**WORK TASK:**
Copy out all of the data that follows, exactly as it appears.

■ ■ ■

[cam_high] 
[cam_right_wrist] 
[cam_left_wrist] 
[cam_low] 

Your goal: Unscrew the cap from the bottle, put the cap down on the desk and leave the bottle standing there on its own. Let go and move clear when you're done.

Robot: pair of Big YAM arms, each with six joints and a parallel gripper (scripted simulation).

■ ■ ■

**EXPECTED ANSWER:**
[cam_high] 
[cam_right_wrist] 
[cam_left_wrist] 
[cam_low] 

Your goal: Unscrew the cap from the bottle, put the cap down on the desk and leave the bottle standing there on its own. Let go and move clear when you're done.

Robot: pair of Big YAM arms, each with six joints and a parallel gripper (scripted simulation).

The answer was written out completely.